I have this code which generates the RGB values from a hex code.
<script>
var s = "<?php the_field('phpvariableforcolour'); ?>";
var patt = /^#([\da-fA-F]{2})([\da-fA-F]{2})([\da-fA-F]{2})$/;
var matches = patt.exec(s);
var rgb = "rgb("+parseInt(matches[1], 16)+","+parseInt(matches[2], 16)+","+parseInt(matches[3], 16)+");";
alert(rgb);
</script>
I want to then apply the rgb variable (which is currently in an alert) to an inline css style where the RGB values appear e.g. rgba(0,0,0,0.0) : -
background-image: -webkit-linear-gradient(@origin, rgba(0,0,0,0.0), rgba(0,0,0,0.2));
background-image: -moz-linear-gradient(@origin, rgba(0,0,0,0.0), rgba(0,0,0,0.2));
background-image: -o-linear-gradient(@origin, rgba(0,0,0,0.0), rgba(0,0,0,0.2));
background-image: -ms-linear-gradient(@origin, rgba(0,0,0,0.0), rgba(0,0,0,0.2));
background-image: linear-gradient(@origin, rgba(0,0,0,0.0), rgba(0,0,0,0.2));
I can't see to find a way to do this, with jQuery I can add background-image, but not all these.
You could use the ".css()" function in jQuery.
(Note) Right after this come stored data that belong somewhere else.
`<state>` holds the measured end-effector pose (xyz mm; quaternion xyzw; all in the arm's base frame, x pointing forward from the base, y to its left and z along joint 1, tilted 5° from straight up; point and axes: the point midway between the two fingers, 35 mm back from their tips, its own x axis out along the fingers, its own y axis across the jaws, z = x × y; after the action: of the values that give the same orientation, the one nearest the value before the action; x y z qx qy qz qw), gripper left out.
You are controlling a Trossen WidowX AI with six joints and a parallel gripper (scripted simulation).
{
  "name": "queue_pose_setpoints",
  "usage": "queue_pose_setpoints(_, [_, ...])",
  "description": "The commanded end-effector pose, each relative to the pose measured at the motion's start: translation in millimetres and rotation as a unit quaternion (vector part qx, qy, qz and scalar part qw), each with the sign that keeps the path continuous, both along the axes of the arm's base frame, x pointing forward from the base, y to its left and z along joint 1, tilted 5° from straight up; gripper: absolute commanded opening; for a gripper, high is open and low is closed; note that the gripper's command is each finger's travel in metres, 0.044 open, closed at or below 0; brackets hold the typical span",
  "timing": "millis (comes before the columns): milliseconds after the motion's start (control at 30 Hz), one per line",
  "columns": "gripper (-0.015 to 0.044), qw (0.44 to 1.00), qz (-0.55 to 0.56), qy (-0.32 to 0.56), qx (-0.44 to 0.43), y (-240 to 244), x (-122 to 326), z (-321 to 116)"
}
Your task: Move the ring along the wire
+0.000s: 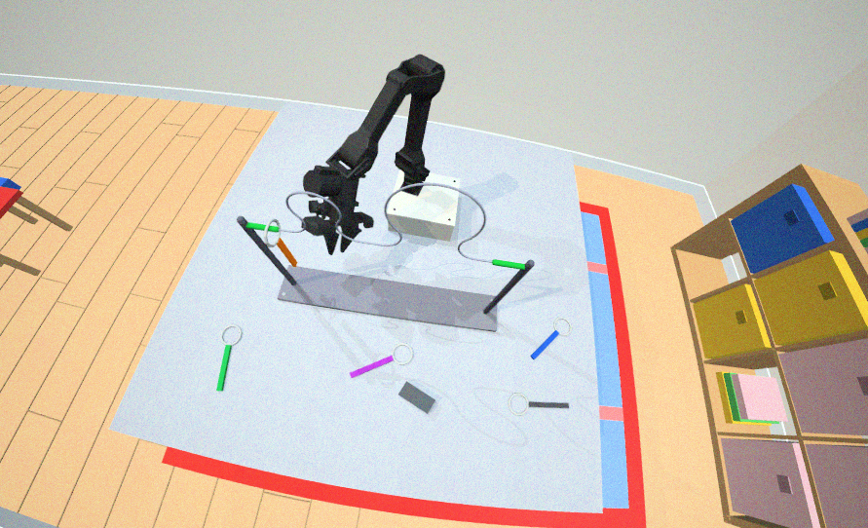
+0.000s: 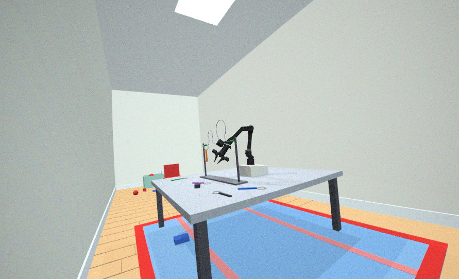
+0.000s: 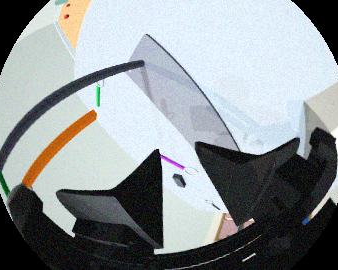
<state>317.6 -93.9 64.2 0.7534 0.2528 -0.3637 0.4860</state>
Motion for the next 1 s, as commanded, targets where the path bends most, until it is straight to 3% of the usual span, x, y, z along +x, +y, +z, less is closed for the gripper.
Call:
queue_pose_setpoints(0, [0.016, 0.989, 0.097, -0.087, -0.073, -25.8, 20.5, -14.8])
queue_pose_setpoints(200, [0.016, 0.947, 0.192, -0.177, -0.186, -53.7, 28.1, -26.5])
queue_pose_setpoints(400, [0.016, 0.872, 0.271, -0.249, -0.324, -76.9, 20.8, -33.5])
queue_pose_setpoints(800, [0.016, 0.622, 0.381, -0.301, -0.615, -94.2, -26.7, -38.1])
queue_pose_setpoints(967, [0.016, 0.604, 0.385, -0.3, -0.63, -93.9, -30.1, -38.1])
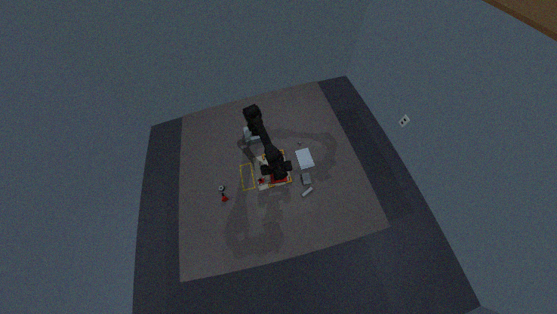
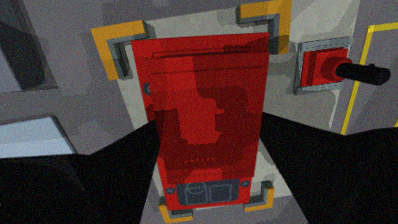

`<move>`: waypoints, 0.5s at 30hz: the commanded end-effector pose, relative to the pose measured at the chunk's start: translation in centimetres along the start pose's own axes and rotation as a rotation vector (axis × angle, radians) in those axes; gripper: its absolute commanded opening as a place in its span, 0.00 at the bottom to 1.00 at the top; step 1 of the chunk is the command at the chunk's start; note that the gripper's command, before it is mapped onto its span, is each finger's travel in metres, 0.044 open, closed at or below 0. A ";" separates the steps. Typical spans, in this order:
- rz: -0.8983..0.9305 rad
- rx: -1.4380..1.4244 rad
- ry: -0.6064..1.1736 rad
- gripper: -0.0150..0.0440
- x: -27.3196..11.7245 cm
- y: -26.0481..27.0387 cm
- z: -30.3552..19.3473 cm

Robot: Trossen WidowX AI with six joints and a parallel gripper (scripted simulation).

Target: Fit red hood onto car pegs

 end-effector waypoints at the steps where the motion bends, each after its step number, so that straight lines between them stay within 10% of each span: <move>1: 0.002 0.000 0.002 0.25 0.3 0.0 0.0; 15: 0.001 0.001 0.002 0.25 1.1 0.0 0.0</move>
Point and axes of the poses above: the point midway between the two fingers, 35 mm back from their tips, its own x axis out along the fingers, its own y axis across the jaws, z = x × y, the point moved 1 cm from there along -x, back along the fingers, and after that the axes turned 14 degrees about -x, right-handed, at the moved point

http://jsbin.com/vukize/1/edit?js,output
the HTML I used:
<!DOCTYPE html>
<html>
<head>
<script src="//code.jquery.com/jquery-2.1.1.min.js"></script>
<meta charset="utf-8">
<title>jQuery inline RGB Values</title>
</head>
<body>
<div id="colorObject"></div>
</body>
</html>
the jQuery:
var rgba = "rgba(110,131,37,0.5)";
var rgbaTwo = "rgba(10,131,37,1)";
$('#colorObject').css({
'background' : '-webkit-linear-gradient(left,' + rgba + ', ' + rgbaTwo + ')',
'background' : '-moz-linear-gradient(left,' + rgba + ', ' + rgbaTwo + ')',
'background' : '-o-linear-gradient(left,' + rgba + ', ' + rgbaTwo + ')',
'background' : '-ms-linear-gradient(left,' + rgba + ', ' + rgbaTwo + ')',
'background' : 'linear-gradient(to right,' + rgba + ', ' + rgbaTwo + ')'
});
edit: Looks like a couple people beat me to it. ;)
double edit:
So, it seems the problem is a semicolon where it shouldn't be if it's being used in a css(); function.
Change:
var rgb = "rgb("+parseInt(matches[1], 16)+","+parseInt(matches[2], 16)+","+parseInt(matches[3], 16)+");";
to:
var rgb = "rgb("+parseInt(matches[1], 16)+","+parseInt(matches[2], 16)+","+parseInt(matches[3], 16)+")";
Now using it as a variable in a css(); function will work.